Guidelines published by the National Institute for Health and Clinical Excellence (NICE) 'Antenatal care: routine care for the healthy pregnant woman' provides advice on:
- the routine care that all healthy women can expect to receive during their pregnancy.
Planning for labour
During pregnancy the midwife and obstetrician should, with the woman, discuss potential risk factors and agree a planned course of action for pregnancy and birth. Early involvement by the obstetrician is essential where risks factors for obstetric haemorrhage are identified. Additionally the Consultant Haematologist should be approached for advice on management of women with pre-existing haematological disorders, e.g. sickle cell disease, antibodies (anti-D and others) or coagulation deficiencies, woman who have a history of repeated transfusions and for women who do not respond to treatment of antenatal anaemia.

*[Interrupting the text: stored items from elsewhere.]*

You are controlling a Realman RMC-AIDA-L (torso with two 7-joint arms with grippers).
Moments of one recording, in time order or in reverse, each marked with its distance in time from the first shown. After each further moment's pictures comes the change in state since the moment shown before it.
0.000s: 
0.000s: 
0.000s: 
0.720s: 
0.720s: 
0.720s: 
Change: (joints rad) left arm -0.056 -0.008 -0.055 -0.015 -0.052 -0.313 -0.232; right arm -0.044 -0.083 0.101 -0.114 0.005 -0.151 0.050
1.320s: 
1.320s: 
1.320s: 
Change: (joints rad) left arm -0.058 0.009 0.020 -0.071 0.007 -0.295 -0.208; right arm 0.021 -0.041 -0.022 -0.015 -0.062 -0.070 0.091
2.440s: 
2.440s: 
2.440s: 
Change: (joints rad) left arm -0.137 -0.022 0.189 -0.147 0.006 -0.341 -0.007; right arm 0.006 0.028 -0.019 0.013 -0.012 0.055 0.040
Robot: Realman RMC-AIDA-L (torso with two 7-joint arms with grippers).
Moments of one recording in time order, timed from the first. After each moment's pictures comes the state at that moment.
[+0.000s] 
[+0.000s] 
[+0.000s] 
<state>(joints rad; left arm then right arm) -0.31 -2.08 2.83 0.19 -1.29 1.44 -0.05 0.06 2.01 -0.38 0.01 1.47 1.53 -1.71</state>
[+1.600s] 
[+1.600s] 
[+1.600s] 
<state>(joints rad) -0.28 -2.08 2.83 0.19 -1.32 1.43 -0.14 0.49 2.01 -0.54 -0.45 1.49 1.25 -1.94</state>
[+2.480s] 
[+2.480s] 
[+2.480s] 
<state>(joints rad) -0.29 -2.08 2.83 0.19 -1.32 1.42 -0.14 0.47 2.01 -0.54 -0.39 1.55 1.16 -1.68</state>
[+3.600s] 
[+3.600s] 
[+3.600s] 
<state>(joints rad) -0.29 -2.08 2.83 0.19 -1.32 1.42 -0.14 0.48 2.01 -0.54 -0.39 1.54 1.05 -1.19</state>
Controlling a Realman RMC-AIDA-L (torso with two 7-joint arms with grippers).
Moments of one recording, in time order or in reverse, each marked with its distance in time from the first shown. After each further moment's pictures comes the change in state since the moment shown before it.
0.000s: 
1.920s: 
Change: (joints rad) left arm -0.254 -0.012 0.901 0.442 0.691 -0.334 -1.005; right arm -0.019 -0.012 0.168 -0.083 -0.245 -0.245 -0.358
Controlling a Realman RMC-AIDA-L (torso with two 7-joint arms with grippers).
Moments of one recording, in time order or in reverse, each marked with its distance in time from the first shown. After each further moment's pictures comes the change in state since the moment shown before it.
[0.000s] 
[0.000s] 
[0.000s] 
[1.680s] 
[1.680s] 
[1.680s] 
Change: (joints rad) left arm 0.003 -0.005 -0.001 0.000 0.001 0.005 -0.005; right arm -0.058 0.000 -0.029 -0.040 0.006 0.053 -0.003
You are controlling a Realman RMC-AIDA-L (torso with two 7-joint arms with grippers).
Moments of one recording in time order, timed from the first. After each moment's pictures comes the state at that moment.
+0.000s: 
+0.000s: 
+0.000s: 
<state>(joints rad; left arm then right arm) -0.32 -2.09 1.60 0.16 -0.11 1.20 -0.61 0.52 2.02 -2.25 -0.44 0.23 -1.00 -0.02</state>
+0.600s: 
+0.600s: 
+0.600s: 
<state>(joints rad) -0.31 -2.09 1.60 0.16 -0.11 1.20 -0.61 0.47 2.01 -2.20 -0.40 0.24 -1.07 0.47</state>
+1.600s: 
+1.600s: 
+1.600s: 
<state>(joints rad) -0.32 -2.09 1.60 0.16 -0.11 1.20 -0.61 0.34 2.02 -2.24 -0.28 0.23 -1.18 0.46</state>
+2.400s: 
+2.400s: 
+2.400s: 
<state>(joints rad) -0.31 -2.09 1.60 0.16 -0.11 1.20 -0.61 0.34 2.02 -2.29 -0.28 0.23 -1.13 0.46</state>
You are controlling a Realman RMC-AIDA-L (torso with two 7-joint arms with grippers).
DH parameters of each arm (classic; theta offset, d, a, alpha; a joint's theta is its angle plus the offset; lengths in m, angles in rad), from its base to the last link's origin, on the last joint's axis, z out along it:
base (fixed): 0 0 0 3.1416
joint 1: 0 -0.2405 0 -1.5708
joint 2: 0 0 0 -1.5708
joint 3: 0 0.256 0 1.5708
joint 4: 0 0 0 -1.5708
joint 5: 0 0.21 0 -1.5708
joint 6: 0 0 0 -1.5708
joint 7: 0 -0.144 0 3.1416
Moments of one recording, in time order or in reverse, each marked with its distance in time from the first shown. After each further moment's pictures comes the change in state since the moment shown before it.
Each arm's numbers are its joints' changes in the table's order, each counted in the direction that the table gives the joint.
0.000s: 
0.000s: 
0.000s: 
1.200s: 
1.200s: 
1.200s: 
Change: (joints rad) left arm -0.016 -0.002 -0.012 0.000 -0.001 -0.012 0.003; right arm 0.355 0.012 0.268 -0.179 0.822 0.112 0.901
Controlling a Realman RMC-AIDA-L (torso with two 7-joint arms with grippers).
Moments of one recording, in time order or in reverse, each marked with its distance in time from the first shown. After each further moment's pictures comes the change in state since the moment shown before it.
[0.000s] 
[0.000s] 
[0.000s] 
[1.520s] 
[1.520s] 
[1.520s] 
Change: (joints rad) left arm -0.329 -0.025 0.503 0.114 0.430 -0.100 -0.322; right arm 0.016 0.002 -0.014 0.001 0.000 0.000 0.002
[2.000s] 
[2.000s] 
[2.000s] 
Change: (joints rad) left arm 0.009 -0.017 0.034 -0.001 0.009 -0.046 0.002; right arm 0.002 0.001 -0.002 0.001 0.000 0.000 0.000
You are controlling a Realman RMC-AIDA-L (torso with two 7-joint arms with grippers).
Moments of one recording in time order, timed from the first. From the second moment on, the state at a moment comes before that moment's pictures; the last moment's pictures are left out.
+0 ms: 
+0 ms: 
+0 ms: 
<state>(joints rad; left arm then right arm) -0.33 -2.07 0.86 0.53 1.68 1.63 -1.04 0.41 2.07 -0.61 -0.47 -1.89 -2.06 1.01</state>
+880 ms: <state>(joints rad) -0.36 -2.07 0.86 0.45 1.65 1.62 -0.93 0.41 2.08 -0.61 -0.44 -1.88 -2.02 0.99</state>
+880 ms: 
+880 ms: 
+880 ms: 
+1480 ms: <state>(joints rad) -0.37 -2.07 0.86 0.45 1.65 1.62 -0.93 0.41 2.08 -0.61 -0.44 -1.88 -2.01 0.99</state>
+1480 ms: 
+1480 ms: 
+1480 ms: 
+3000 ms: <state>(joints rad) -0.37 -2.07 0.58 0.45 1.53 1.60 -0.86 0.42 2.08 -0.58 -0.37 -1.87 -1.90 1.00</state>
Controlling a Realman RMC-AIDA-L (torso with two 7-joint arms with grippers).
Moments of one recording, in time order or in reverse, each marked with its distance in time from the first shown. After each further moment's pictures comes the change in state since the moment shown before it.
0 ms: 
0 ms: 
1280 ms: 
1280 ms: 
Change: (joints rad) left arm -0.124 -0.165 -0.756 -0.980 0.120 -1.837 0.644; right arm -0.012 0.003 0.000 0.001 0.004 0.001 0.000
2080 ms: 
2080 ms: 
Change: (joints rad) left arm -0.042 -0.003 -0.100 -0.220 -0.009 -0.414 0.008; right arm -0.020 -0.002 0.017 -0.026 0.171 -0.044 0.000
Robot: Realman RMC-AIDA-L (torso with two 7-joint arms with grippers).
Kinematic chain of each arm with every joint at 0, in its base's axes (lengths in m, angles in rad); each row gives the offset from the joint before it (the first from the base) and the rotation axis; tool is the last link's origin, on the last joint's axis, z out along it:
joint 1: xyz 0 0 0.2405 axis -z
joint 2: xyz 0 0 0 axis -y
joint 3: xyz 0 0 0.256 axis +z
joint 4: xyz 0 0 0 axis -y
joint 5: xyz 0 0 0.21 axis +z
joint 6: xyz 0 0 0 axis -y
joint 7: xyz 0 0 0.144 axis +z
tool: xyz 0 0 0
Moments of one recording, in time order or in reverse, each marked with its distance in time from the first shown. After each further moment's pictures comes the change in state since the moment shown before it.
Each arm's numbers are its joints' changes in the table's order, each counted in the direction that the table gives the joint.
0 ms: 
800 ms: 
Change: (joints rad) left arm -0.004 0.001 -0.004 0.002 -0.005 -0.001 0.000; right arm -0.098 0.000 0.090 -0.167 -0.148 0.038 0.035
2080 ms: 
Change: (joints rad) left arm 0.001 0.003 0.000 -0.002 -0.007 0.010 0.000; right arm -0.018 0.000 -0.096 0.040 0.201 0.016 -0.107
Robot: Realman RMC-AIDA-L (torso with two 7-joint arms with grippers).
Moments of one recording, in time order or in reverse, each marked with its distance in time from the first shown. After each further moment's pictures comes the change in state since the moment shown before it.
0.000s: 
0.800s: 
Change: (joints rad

The birth planning process should consider place and mode of delivery where there are risk factors for haemorrhage. This should be discussed with and agreed by the woman. The agreed plan should be clearly documented in the antenatal care record.
The published NICE guidelines,'Intrapartum care: Care of healthy women and their babies during childbirth' provides information on risk factors that inform decisions on place and mode of delivery.
The Handbook of Transfusion Medicine provides guidelines for the management of Obstetric haemorrhage.